Del lado estadounidense, las autoridades han informado de que la operación no se ha saldado con bajas entre los militares implicados en la operación, aunque Irán ha indicado que los ataques de represalia contra bases militares estadounidenses habrían causado 200 víctimas, entre muertos y heridos, según la Guardia Revolucionaria iraní.

LA RESPUESTA DE IRÁN CONTRA LOS PAÍSES DEL GOLFO

De hecho, la respuesta de Irán no se ha hecho esperar y ha afectado a más de media docena de países de la región, salvo Omán, todas las naciones del Golfo han denunciado el lanzamiento de misiles y drones iraníes, como Qatar, Emiratos Árabes Unidos, Bahréin, Arabia Saudí, Kuwait y Jordania.

Teherán ha afirmado haber lanzado un millar de proyectiles contra objetivos militares estadounidenses en países árabes vecinos y ha subrayado que se trata de objetivos legítimos bombardeados en respuesta al ataque coordinado estadounidense-israelí lanzado este sábado en suelo iraní.

Esta reacción ha generado críticas por parte de los países árabes, señalando que se ha violado su soberanía a pesar de que muchos de ellos habían negado su espacio aéreo para operar contra la República Islámica.

KAMENEI, SEGUNDO LÍDER DE LA REPÚBLICA ISLÁMICA

En la cima del sistema político establecido en Irán tras la Revolución Islámica de 1979, Jamenei tenía importantes poderes a la hora de diseñar las políticas del país.
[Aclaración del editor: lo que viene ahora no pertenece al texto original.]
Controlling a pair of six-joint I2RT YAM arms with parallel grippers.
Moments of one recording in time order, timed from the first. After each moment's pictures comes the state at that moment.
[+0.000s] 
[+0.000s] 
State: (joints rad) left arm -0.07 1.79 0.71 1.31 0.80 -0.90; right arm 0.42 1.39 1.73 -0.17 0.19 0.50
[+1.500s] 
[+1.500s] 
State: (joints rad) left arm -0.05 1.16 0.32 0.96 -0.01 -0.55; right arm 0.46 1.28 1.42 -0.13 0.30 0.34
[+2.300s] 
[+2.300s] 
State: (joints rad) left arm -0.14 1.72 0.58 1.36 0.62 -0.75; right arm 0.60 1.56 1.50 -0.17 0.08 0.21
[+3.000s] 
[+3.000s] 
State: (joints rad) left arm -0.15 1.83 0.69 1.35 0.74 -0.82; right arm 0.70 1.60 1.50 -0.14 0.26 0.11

Líder supremo de Irán desde 1989, cuando reemplazó al fundador de la República Islámica, el ayatolá Ruhollah Jomeini, se convirtió en la segunda y hasta ahora última persona en ocupar este cargo.
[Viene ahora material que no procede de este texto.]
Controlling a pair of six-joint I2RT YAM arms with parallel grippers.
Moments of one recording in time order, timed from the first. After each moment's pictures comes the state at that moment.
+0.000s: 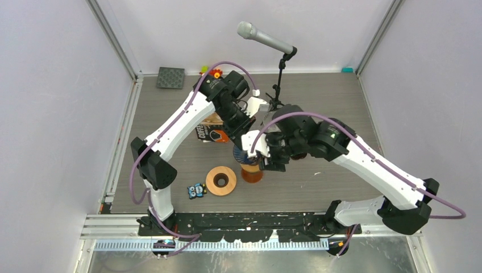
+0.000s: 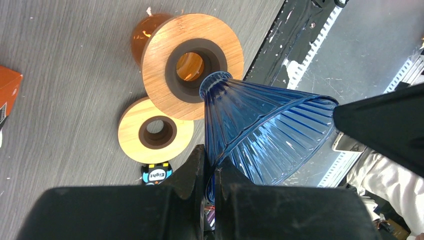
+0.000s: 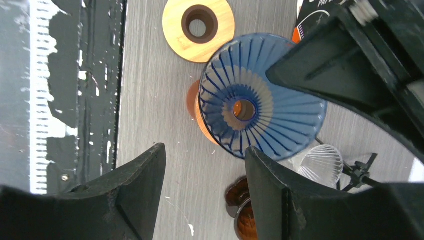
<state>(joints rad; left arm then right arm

En los últimos años mantuvo un discurso duro en los asuntos internacionales, especialmente en torno a la proyección de Teherán en la región, así como a nivel interno respecto a la imposición de políticas conservadoras entre la sociedad, lo que ha generado críticas por la represión contra los disidentes y el velo obligatorio.

El país está ahora en manos de un triunvirato formado por el presidente de Irán, Masud Pezeshkian; El jefe del aparato judicial iraní, Gholamhosein Mohseni-Ejei, y un jurista del Consejo de Guardianes formarán un «consejo de dirección temporal» -todo ello bajo la atenta mirada del poderoso secretario del Consejo Supremo de Seguridad Nacional, Ali Lariyani- para dirigir el rumbo de la república islámica hasta que se complete el proceso de elección de un nuevo líder con un mensaje muy claro al exterior: la muerte de Jamenei es un acontecimiento terrible, pero los principios fundacionales de la Revolución Islámica permanecen inalterado.
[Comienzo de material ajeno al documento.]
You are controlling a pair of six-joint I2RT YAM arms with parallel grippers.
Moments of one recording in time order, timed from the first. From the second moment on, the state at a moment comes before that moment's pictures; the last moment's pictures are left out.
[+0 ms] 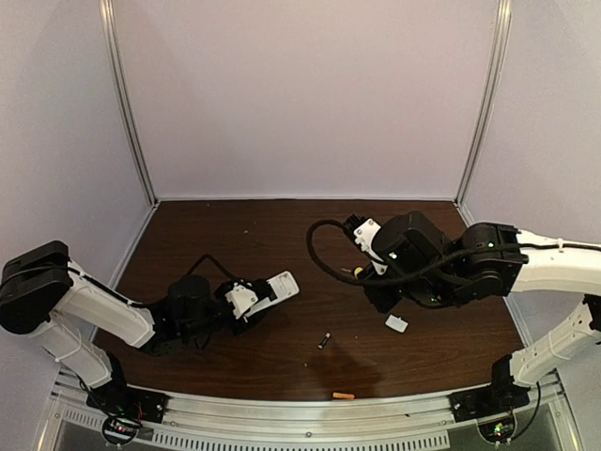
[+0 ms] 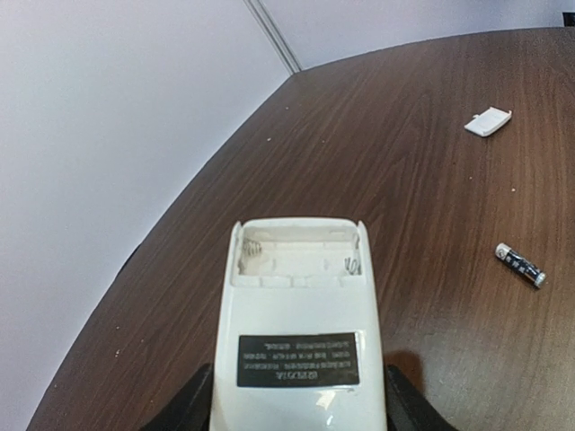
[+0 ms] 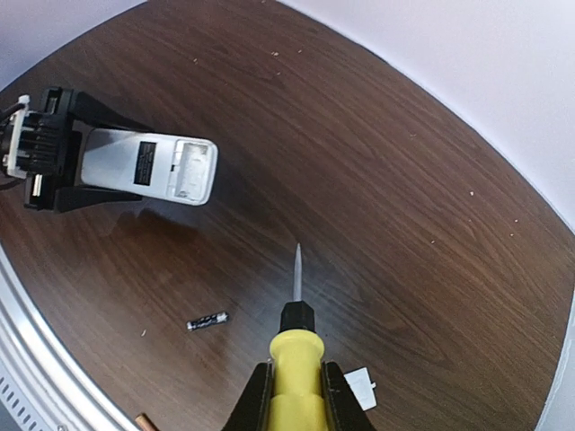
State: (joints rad) left arm -0.97 1.50 0.36 0.86 -0.12 0.47; right arm 1.25 1.31 1.24 -0.78 0.52 0.31
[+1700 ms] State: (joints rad) left arm -0.85 1.48 0.32 0.92 -0.21 0.34; right arm 0.85 1.71 0.79 0.27 0.59 0.40
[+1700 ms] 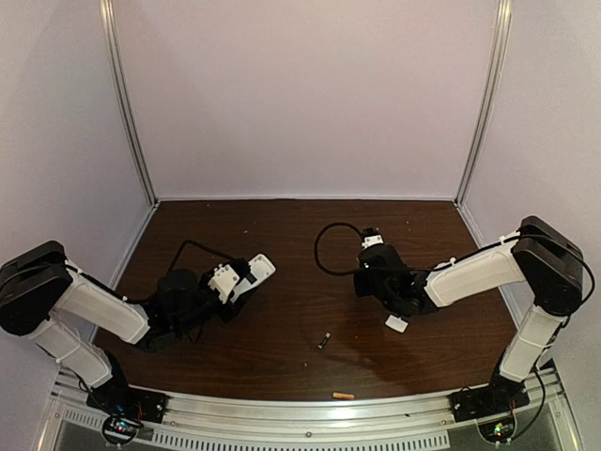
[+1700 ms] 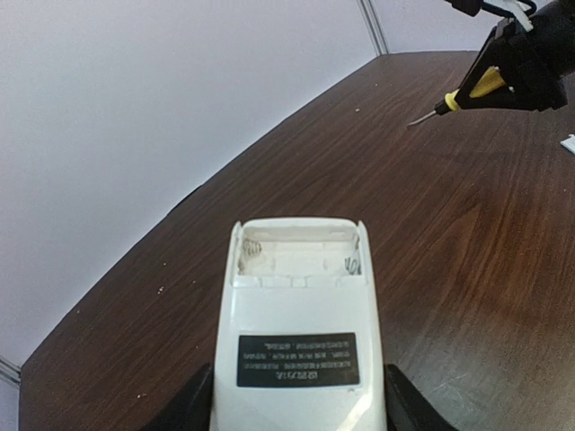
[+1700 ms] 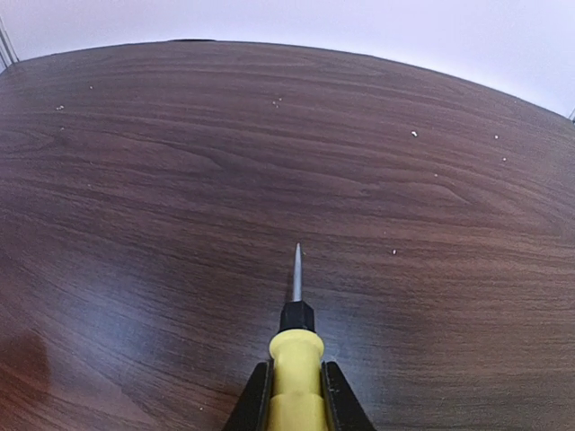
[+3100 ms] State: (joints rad) left arm -0.85 1.48 0.32 0.91 -0.21 0.32; right arm 0.84 1.42 0.78 0.17 0.40 0.45
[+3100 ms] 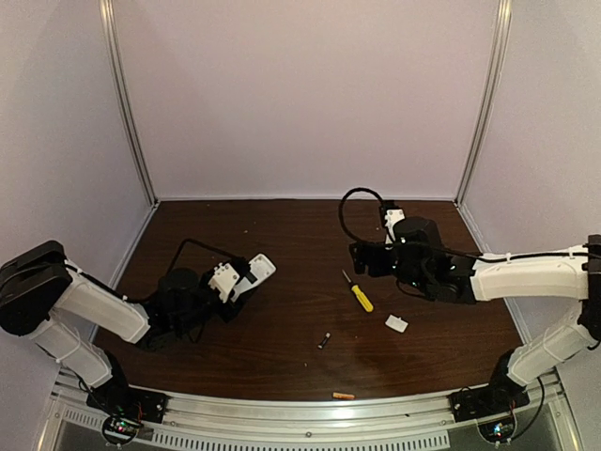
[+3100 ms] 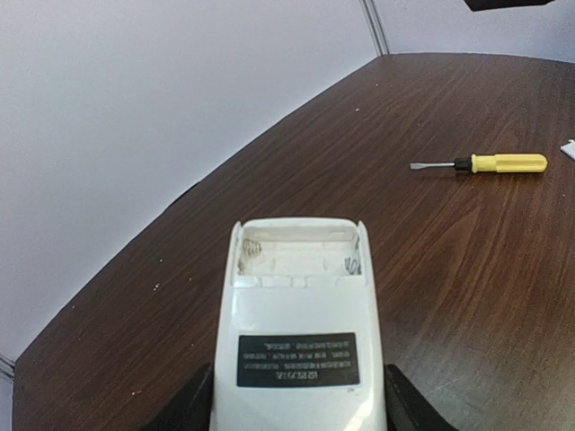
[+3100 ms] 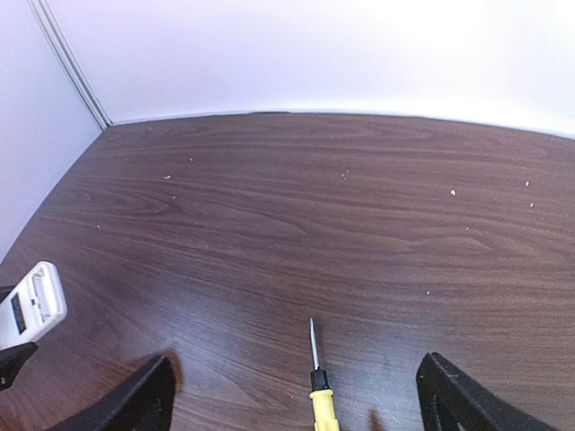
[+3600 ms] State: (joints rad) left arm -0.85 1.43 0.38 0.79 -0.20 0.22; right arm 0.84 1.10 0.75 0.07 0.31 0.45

«Es un golpe muy duro», explicó esta mañana un diplomático árabe bajo condición de anonimato al ‘Times of Israel’, «pero este régimen está diseñado para resistir cualquier escenario y ahora mismo tiene la vista puesta en una guerra de desgaste, porque sabe que Estados Unidos quiere poner fin a esta campaña lo antes posible, y ahora mismo la mera supervivencia sería considerada una victoria».